**About this exercise:**
Please set down only the lines from the one containing "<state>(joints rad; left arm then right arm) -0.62" through the end of the entries below, exactly, minus any pictures.

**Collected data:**
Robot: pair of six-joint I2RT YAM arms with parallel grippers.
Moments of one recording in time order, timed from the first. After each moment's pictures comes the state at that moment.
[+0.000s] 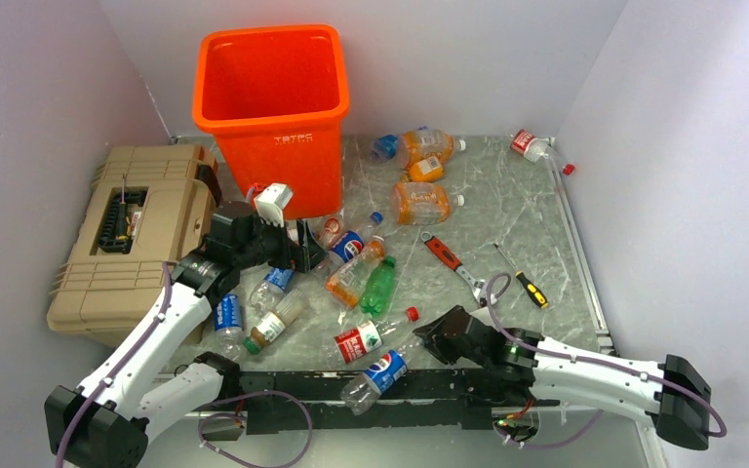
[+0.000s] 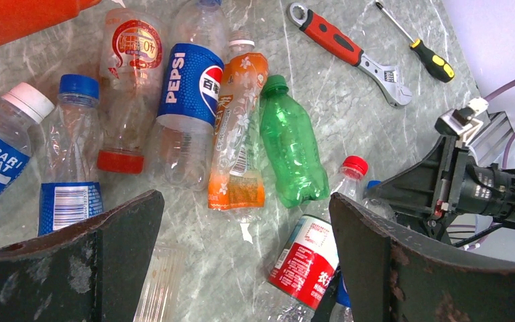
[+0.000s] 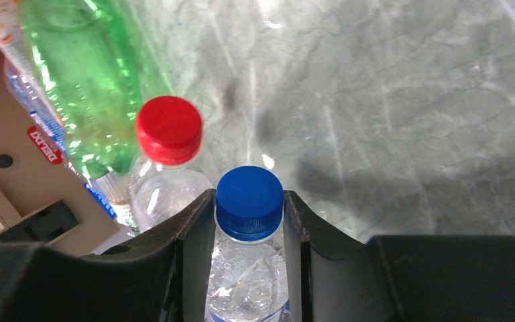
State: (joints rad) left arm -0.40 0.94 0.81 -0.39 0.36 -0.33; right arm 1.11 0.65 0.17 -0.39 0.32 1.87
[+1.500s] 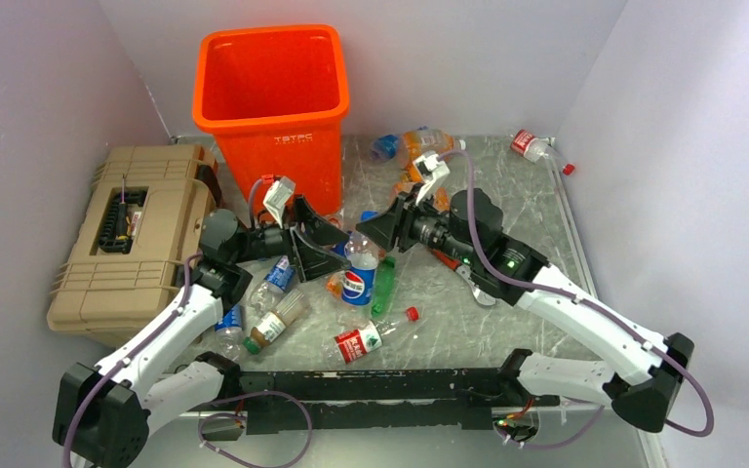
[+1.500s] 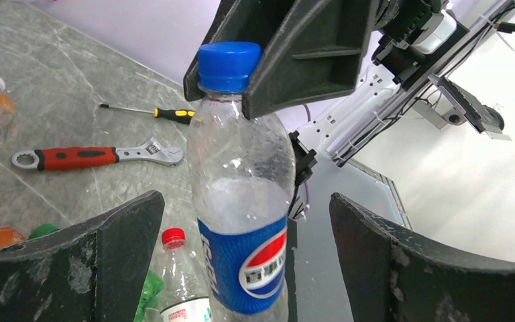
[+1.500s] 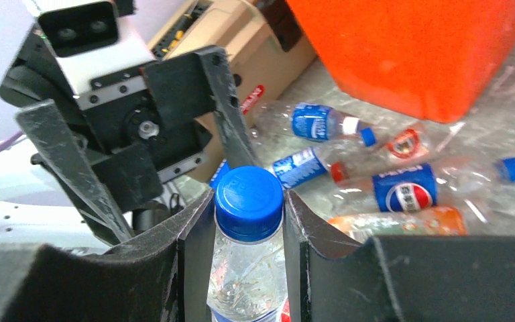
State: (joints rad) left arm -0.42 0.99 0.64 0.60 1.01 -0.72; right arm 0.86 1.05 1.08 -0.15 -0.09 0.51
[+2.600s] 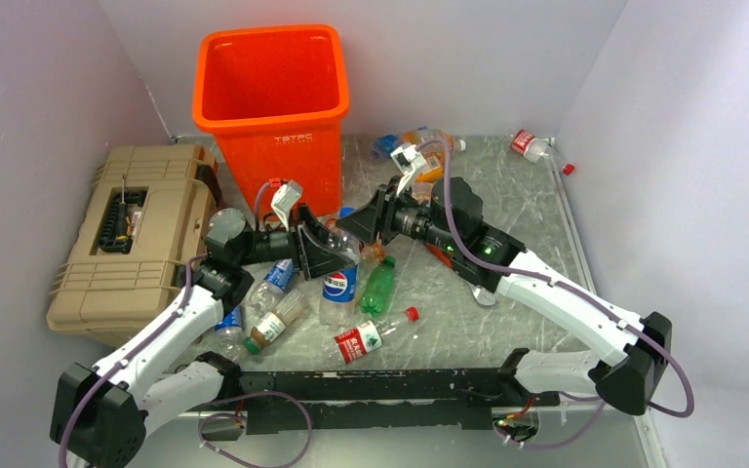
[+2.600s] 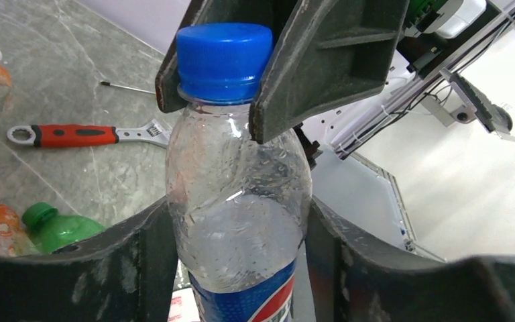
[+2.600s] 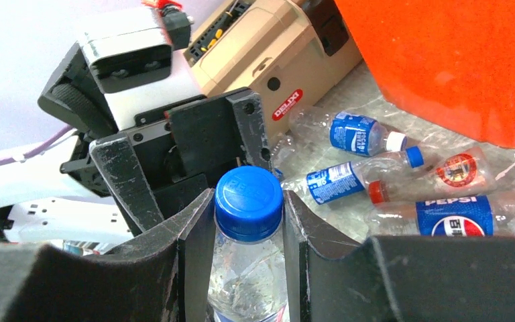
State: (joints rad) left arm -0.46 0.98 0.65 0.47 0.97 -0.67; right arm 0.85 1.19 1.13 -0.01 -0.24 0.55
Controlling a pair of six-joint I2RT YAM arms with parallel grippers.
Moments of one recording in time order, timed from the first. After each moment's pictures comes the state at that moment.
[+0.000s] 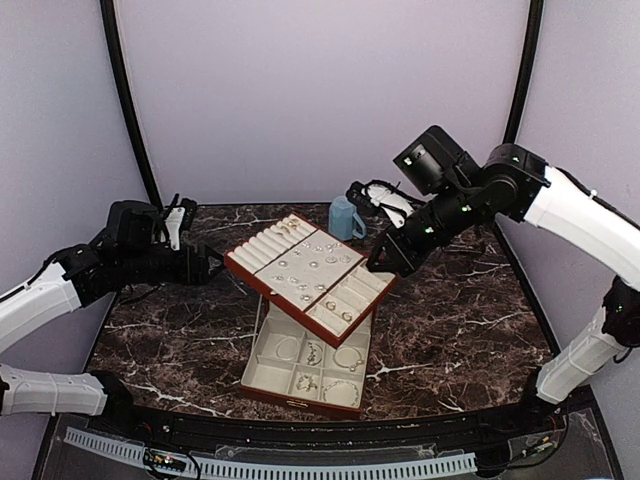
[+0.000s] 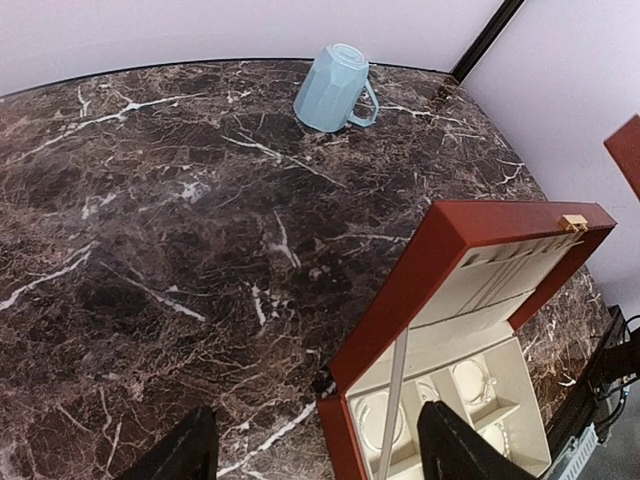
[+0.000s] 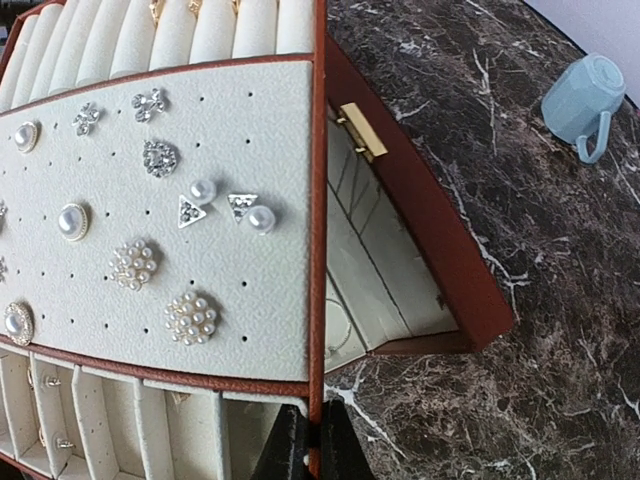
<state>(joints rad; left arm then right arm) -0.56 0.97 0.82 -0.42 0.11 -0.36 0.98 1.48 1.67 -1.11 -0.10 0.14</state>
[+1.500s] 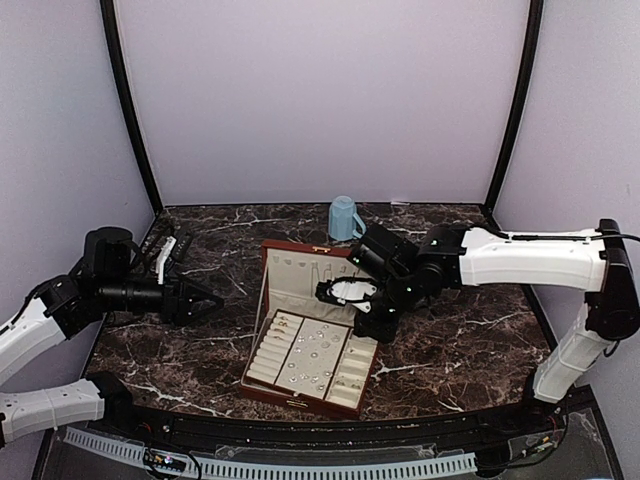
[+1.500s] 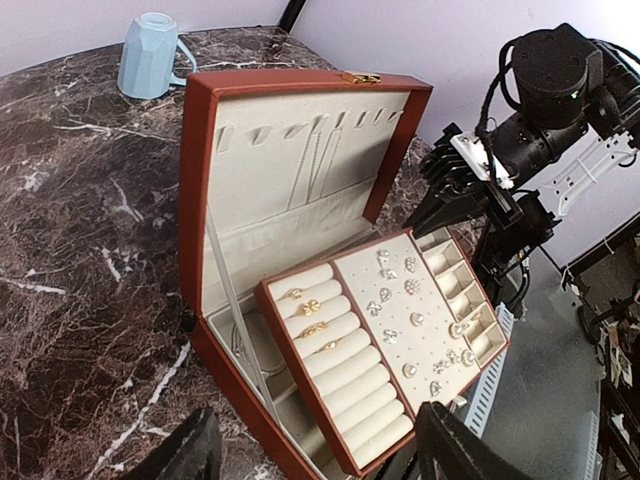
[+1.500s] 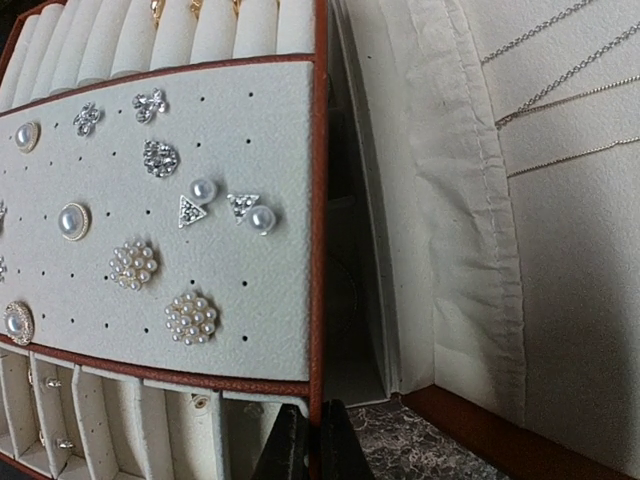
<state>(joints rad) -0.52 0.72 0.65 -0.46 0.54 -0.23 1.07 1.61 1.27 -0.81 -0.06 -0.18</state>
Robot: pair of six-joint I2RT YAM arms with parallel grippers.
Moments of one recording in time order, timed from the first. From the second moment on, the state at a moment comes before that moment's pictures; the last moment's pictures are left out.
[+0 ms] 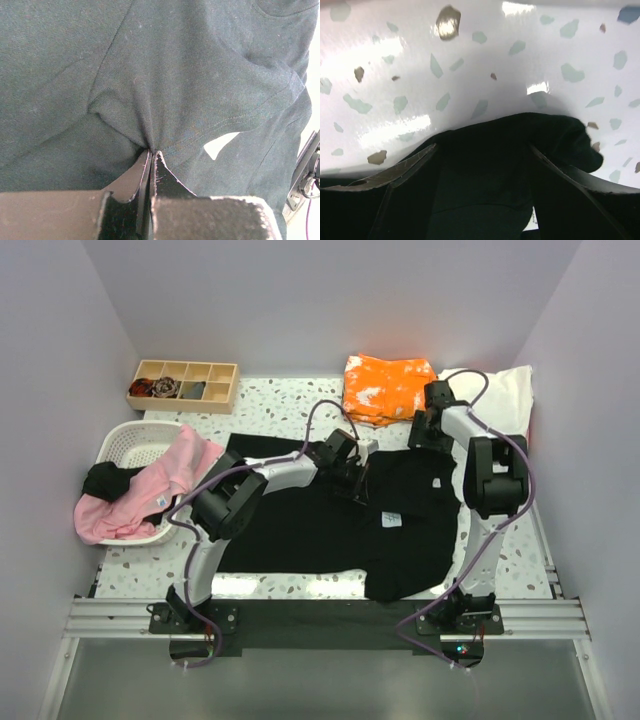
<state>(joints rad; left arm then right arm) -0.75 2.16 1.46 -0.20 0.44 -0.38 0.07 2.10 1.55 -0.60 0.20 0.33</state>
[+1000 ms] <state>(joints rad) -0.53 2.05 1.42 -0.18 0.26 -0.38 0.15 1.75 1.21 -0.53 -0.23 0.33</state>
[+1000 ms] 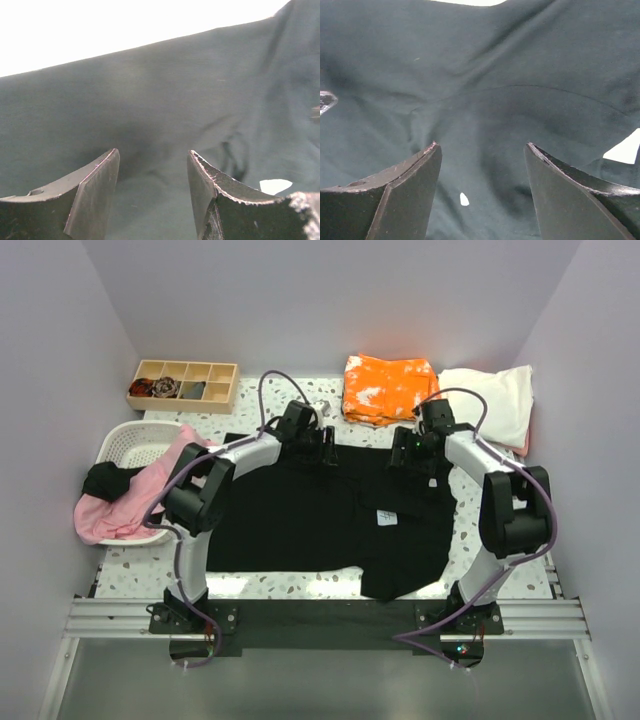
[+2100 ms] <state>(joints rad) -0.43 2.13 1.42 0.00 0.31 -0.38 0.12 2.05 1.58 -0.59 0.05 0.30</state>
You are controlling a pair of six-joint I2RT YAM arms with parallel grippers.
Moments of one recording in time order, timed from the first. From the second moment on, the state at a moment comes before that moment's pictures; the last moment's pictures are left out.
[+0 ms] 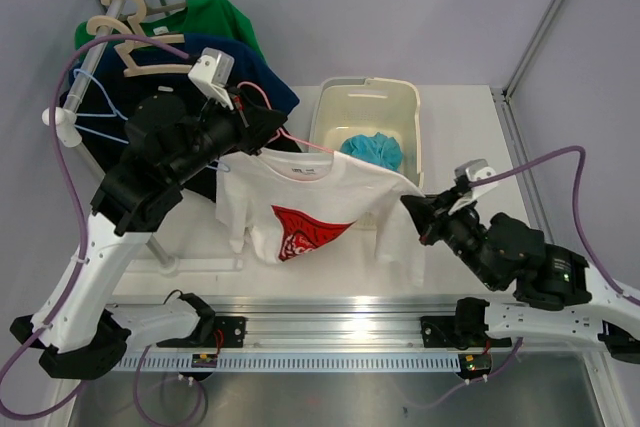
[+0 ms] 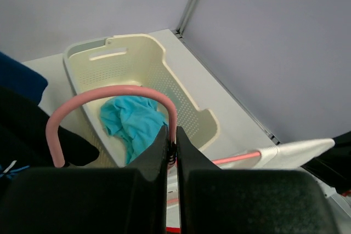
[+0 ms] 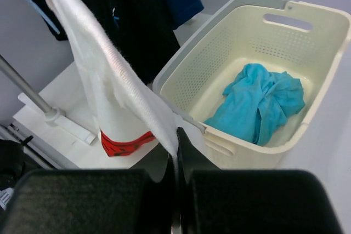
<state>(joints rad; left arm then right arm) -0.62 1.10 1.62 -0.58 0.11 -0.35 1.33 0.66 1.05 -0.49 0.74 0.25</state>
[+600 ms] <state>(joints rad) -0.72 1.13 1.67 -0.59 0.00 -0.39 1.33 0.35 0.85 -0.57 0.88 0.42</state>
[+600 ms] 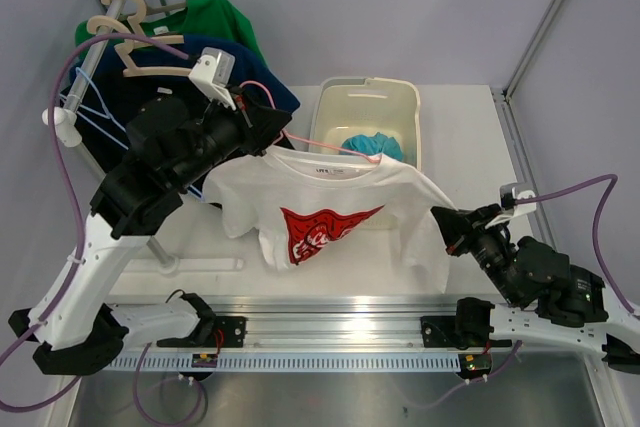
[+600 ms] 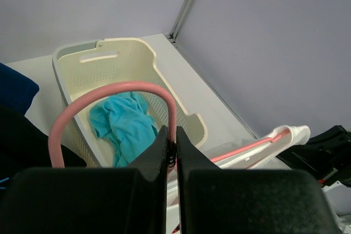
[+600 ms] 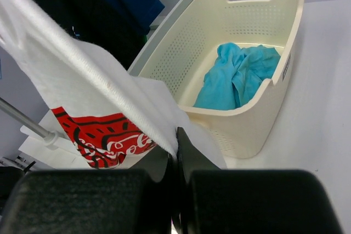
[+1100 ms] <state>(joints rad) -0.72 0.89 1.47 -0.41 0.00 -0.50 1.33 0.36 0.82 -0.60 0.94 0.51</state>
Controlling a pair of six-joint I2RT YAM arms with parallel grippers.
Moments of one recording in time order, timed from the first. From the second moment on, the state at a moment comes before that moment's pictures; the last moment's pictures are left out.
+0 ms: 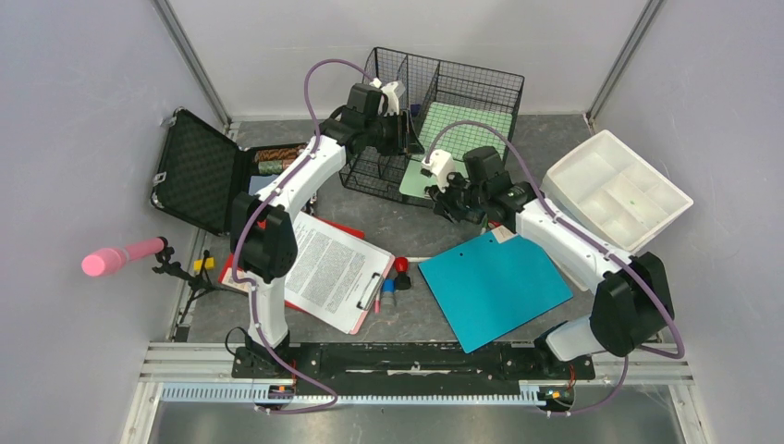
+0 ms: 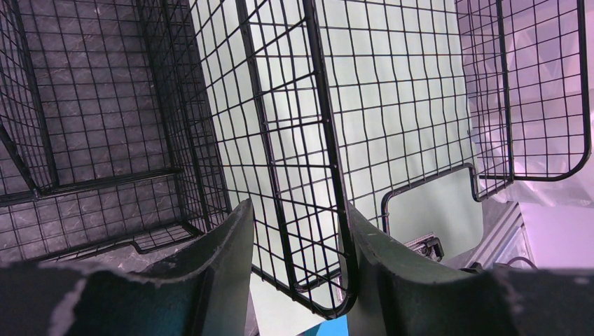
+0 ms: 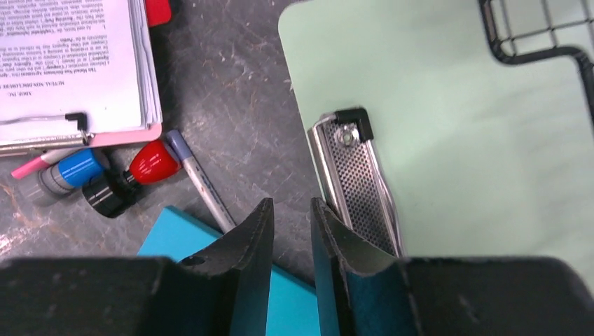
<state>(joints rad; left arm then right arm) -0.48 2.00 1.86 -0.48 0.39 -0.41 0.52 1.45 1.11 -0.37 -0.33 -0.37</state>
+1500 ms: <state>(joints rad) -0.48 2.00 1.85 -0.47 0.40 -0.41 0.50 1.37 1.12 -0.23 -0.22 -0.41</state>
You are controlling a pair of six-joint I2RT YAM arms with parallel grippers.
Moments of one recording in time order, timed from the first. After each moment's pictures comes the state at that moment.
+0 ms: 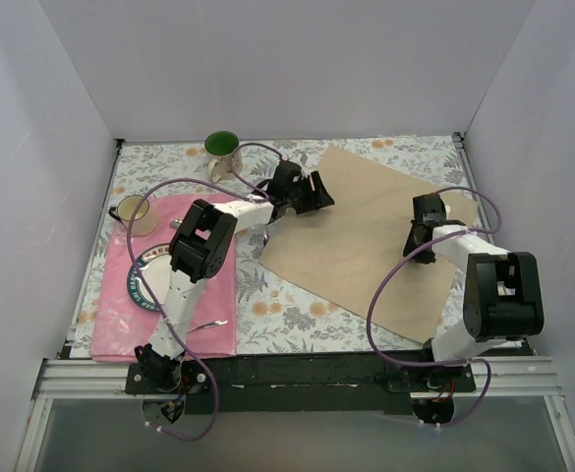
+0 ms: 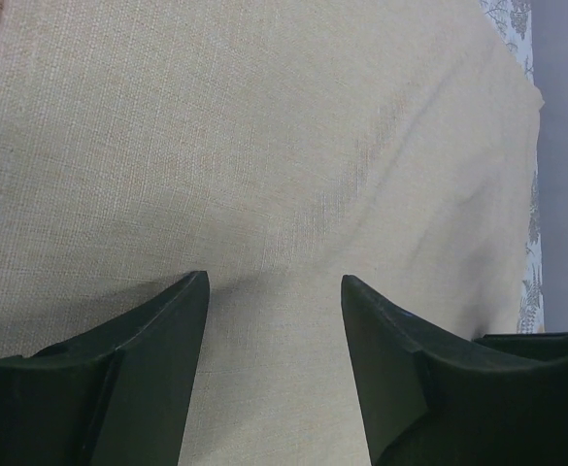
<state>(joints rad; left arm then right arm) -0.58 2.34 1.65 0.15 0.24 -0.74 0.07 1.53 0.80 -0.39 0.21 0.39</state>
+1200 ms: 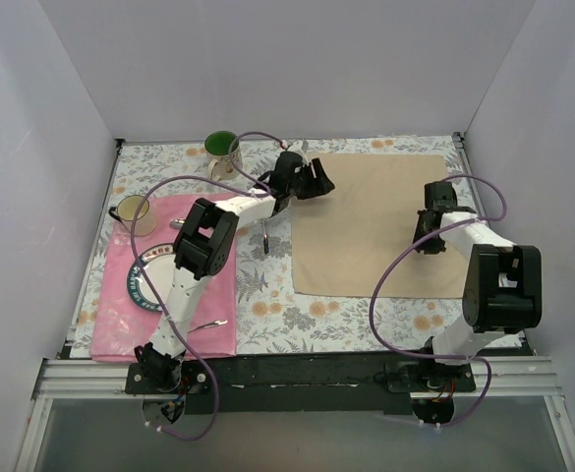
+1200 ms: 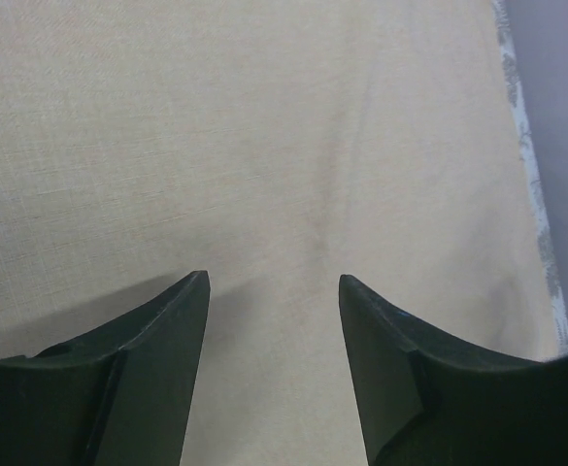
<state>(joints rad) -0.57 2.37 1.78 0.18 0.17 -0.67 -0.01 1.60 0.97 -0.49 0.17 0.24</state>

**Solution to this task:**
<state>(joints rad; left arm then right arm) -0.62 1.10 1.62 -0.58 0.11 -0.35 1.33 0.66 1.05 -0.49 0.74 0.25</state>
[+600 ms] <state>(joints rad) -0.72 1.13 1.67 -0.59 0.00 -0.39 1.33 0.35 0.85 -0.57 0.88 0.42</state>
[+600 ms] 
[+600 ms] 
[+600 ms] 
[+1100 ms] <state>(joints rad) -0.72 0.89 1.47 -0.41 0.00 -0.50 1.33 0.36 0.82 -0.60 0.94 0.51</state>
Controlling a pair of six-joint I2RT YAM arms with parallel grippers.
Moments of one recording in time order, timed from the first. From the second moment on, the state at a moment comes before that moment's pictures; the last moment's pictures are left out.
+0 ms: 
+0 ms: 
+0 ms: 
<state>(joints rad; left arm then right arm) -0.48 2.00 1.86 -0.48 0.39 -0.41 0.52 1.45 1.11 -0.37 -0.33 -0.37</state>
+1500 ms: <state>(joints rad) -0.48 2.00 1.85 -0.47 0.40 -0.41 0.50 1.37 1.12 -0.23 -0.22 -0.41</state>
You are controlling a pair of six-joint I2RT YAM arms with parallel grippers.
Moments of one recording in time order, timed from the first. After each moment's pictures comes the state at that moment.
+0 ms: 
+0 ms: 
<state>(joints rad; left arm then right arm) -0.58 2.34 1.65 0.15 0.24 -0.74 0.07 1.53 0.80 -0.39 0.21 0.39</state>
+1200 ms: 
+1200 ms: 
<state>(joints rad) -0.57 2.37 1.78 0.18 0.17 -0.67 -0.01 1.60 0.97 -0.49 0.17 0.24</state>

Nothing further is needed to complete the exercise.